Meiosis
Meiosis is the special cell division for sexual reproduction, producing germline gametes (sperm or eggs). Meiosis also refers to the cell division process for making spores. Meiosis evolved 1.4 bya as a derivative of mitosis.
In meiosis, the chromosomes replicate, but rather than pulling apart, the duplicate (homologous) chromosomes stay together. These doubled chromosomes appear as 4 lengths of ladder, side by side.
RNA mediates recombination of homologous DNA during meiosis. Ribosomal RNA molecules search for and sense homologous sequences.
The matched pairs then separate and move to opposite ends of the cell, as in mitosis. The chromosomes divide again, then replicate, thereby producing 4 daughter cells.
Because there have been 2 divisions with only 1 replication, these gamete cells have only half the complement of chromosomes, one of each matching pair. A human gamete has 23 chromosomes.
While meiosis produces gametes in animals, meiosis generates spores for fungi, bacteria, and other simpler life forms.
Spores are patient hibernators. Unlike seeds, which are stocked with food, spores have minimal energy supply. Still, spores keep their wits about them.
Once conditions become favorable, a spore comes to life by mitotic division, turning the haploid mitospore into a diploid living organism. Ferns, especially those adapted to dry habitats, produce diploid spores.
Sporulation is one process of asexual reproduction. Other asexual reproductions include: binary fission, where 1 parent becomes 2 daughters; budding (e.g. baker’s yeast, hydra): a mother creating a smaller daughter; and fragmentation: a new organism grows from a fragment of the parent.
Vegetative reproduction is floral fragmentation. Herbaceous and woody perennial plants often practice vegetative propagation.
Single-celled organisms, such as the archaea, bacteria, and protists, reproduce asexually. Many multicellular plants reproduce asexually as well.
Sexual reproduction starts with fertilization. An egg recognizes whether the sperm before it is proper, beginning with it being species compatible. Unsuitable suitors are rejected.
A human sperm delivers its 23-chromosome package to an egg. 1 chromosome per pair is inherited from each parent.
The chromosome pairing process is not necessarily a neat, exact matchup of the genetic sequences from each parent. Genetic recombination of DNA segments occurs. This further increases genetic variability.

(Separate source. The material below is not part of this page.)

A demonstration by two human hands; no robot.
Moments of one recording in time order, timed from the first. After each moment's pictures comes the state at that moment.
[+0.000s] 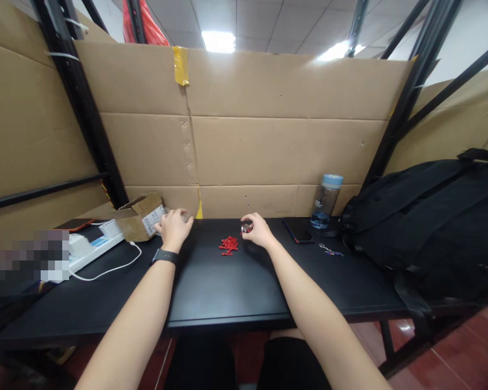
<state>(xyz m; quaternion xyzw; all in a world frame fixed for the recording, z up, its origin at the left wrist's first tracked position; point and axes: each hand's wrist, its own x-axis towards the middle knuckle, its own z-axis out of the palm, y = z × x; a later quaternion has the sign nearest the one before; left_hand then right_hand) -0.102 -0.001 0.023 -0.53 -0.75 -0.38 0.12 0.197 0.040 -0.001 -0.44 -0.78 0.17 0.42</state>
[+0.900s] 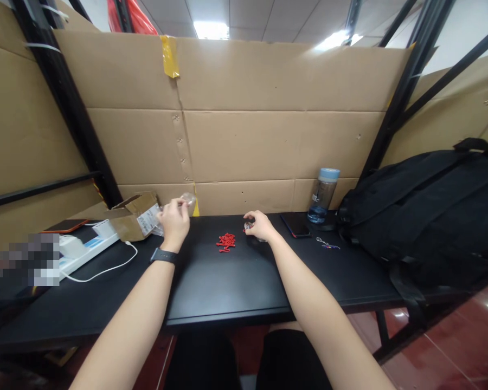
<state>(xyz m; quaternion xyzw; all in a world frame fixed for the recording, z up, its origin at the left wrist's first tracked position) -0.082 -0.010 0.037 -0.56 -0.67 -0.46 0.15 0.216 0.056 -0.005 -0.49 -0.78 0.13 0.36</state>
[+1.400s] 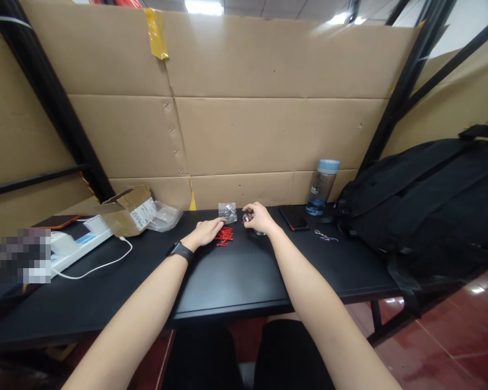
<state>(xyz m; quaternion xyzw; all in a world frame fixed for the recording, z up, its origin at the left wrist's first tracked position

For humans, with 46 chromosomes per cell, there are over 8 million (223 = 8,388,608) possibilities for the chromosomal pair in 1 gamete. Fertilization squares that to the neighborhood of 70 trillion.
But heredity is not a genetic numbers game. There is no direct relationship between chromosomal quantity and organism sophistication. For one thing, as a byproduct of evolution, the number of genes per chromosome varies among species.
Bacteria have 1 circular DNA molecule, but regularly complement their DNA with plasmids (gene packets) found in the ambient environment, often provided by other bacteria. This is how antibiotic resistance spreads among bacteria. Numerous strains of cave bacteria, cut off from the surface for millions of years, are resistant to several antibiotics. They remember the bacterial wars of old. These bacteria can easily pass antibiotic resistance to other bacteria.
Meiosis is not the only time that gene shuffling occurs. Diploid somatic cells of fungi, plants, and animals occasionally undergo mitotic recombination during mitosis. Recessive genes may be expressed through this genic jumble.